Horace Greeley

Horace Greeley (February 3, 1811 – November 29, 1872) was editor of the New-York Tribune, among the great newspapers of its time. Long active in politics, he served briefly as a congressman from New York, and was the candidate of the Democratic and Liberal Republican parties in the 1872 presidential election. He was defeated by President Ulysses S. Grant on Election Day, but died before the casting of the electoral vote.

Greeley was born to a poor family in New Hampshire. He was apprenticed to a printer in Vermont, and in 1831 went to New York City to seek his fortune. He wrote for or edited a number of publications, and involved himself in Whig Party politics, taking a significant part in William Henry Harrison's successful 1840 presidential campaign. The following year, he founded the Tribune, which through weekly editions sent by mail became the highest-circulating newspaper in the country. Among many other issues, he urged the settlement of the American West, which he saw as a land of opportunity for the young and the unemployed.

His alliance with William H. Seward and Thurlow Weed led to him serving three months in the House of Representatives, where he angered many by investigating Congress in his newspaper. He helped found the Republican Party in 1854, but about then broke with Seward and Weed, backing other candidates against Seward at the 1860 Republican National Convention, and supporting the nominee, Abraham Lincoln. When the Civil War broke out, he mostly supported Lincoln, though urging him to commit to the end of slavery before the president was willing to do so. After Lincoln's assassination, he supported the Radical Republicans in opposition to President Andrew Johnson.
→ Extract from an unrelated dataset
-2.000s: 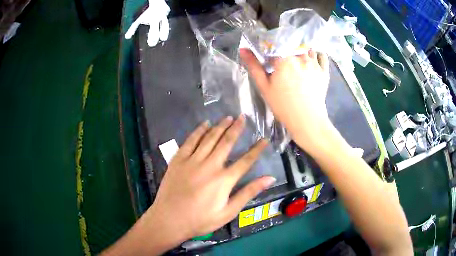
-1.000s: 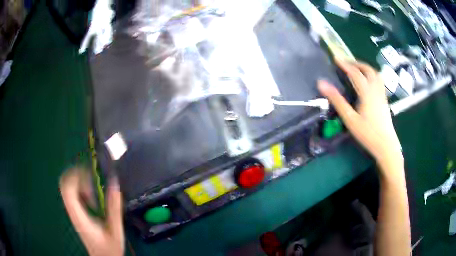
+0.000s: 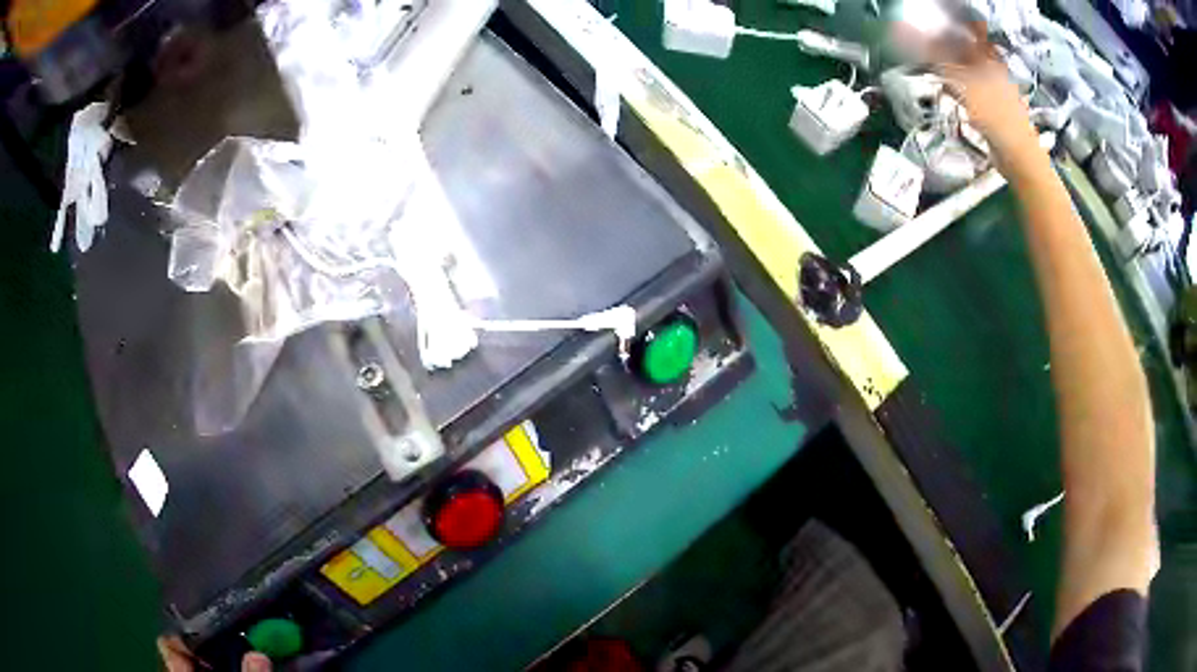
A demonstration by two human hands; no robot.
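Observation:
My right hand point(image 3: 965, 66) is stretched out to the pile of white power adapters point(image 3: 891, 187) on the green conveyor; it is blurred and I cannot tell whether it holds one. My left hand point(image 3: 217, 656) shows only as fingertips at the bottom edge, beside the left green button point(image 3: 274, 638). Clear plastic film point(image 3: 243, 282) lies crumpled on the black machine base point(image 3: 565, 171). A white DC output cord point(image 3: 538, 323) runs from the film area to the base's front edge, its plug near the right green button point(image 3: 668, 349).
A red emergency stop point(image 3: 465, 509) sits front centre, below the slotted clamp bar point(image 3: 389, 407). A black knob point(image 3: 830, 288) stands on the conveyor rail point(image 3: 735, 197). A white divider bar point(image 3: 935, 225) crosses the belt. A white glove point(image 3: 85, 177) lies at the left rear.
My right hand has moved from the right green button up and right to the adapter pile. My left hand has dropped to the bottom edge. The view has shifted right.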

Crusading against the corruption of Grant's Republican administration, he was the new Liberal Republican Party's candidate in the 1872 U.S. presidential election. Despite having the additional support of the Democratic Party, he lost in a landslide. Devastated at the defeat, he died three weeks later. Greeley is the only major-party presidential candidate to have died prior to the electoral vote being cast.